Printscreen showing Amplifica's public panel

Amplifica's public panel (Screenshot)

Unlike social listening tools commonly used by media and companies to find out what topics are hot on social networks, Amplifica only follows people who have registered their Twitter profiles on the tool. This is because the idea is to know more deeply the people who are interested in the journalism produced by AzMina and Núcleo, and who are active in the social network. To do so, Amplifica collects data from the profiles, such as the tweets and their interactions, as well as demographic data such as gender and race of the readers.

"In this first stage, we are understanding how data collection works. Then, we will integrate the production of feature stories and the interaction [with the public]," Verena Paranhos, responsible for the project n'AzMina, told LJR.

According to her, in addition to the production of feature stories from themes that reverberate in the Twitter community, in the second phase of Amplifica a tool will be developed that allows the news outlet and its audience to have a conversation on social media. The intention is to automate this process, by means of a bot that captures tweets with a certain hashtag and gathers them into a thread, for example. According to Paranhos and Drummond, the details of this interactive tool are still being explored by the teams of the two news outlets and are not yet finished.

To develop this next phase of Amplifica, the tool needs to have at least 500 people registered. This is the reason the two news outlets are currently inviting readers to register their profiles in the project.

"According to previous experiences of network analysis, monitoring at least 500 profiles generates an interesting volume of data to allow for testing and analysis," Drummond said. "If the monitored community were much smaller than that, the data volume would be low and the automated analyses, which are used to filter out noise from excess content spread on social media and make sense of what is being published by our readers, would have little effect.”

Also, according to Drummond, the development of the next phase of Amplifica "has already started internally, with the development of the bots and conversations with Twitter. But we depend on building up this community of at least 500 profiles to understand the behavior and interests of the people who are part of Amplifica. Then, we would have more ideas and clarity of what will work best when connecting this community.
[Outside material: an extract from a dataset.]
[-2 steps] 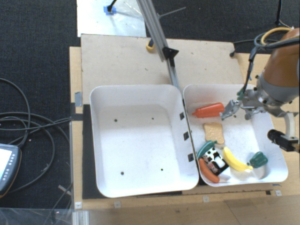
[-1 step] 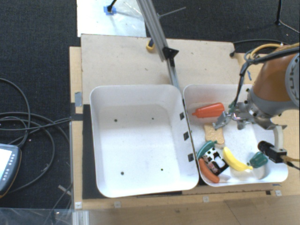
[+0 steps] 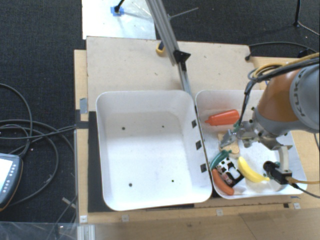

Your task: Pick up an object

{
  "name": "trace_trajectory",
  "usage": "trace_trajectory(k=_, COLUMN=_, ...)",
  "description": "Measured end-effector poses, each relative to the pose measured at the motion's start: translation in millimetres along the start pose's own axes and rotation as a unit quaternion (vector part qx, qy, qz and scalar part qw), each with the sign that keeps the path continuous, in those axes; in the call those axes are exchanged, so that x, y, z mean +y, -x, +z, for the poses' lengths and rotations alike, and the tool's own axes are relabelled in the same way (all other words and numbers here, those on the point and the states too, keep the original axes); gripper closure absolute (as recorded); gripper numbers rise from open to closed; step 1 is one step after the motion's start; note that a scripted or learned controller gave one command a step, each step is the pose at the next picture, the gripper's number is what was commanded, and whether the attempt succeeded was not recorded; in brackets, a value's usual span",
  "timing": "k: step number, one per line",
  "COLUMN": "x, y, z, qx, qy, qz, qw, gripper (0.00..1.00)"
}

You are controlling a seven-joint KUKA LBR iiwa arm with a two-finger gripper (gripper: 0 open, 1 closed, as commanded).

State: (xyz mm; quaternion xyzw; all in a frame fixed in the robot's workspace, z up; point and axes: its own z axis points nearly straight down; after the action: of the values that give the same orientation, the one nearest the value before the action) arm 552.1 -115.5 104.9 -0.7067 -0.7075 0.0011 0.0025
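The right bin (image 3: 205, 100) holds an orange carrot-shaped toy (image 3: 222, 118) near its back, a yellow banana (image 3: 250, 170) toward the front, a red sausage-like piece (image 3: 222, 182), a green-handled item (image 3: 219, 158) and a small black and white object (image 3: 231, 170). My gripper (image 3: 231, 140) hangs over the middle of this bin, just below the orange toy and above the green item. I see nothing held between its metal parts. The grey and orange arm (image 3: 285, 101) covers the bin's right side.
The left bin (image 3: 145, 149) sits beside it, sharing a wall marked with black tabs. A slanted metal pole (image 3: 167, 31) crosses the bench from the top. Cables lie on the dark floor at left, next to a tablet (image 3: 7, 176).
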Motion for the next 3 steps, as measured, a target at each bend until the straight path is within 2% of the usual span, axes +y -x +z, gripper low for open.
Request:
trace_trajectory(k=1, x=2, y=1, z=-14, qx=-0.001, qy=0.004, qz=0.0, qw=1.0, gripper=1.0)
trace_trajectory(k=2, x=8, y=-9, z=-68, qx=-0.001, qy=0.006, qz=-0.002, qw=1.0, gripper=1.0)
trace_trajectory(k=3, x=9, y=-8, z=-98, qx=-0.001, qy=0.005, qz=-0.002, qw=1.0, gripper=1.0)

Both AzMina and Núcleo have an open source policy, Paranhos and Drummond said, mentioning tools such as Elas no Congresso, developed by AzMina, whose code is available on GitHub. Amplifica will also be open source and may be used by other organizations, journalistic or not, to follow and interact with their audiences on Twitter.

"The goal is for it to be a tool that other news outlets could also use in the future, after we finish the development and creation of the full project," Drummond said. “The idea is that other news outlets will be able to replicate [the tool] and create their own communities, and for Amplifica to be a tool used by other news media outlets in general.”

It is expected that Amplifica's interactive section will be developed over the next few months and that the tool will be fully operational around October of this year.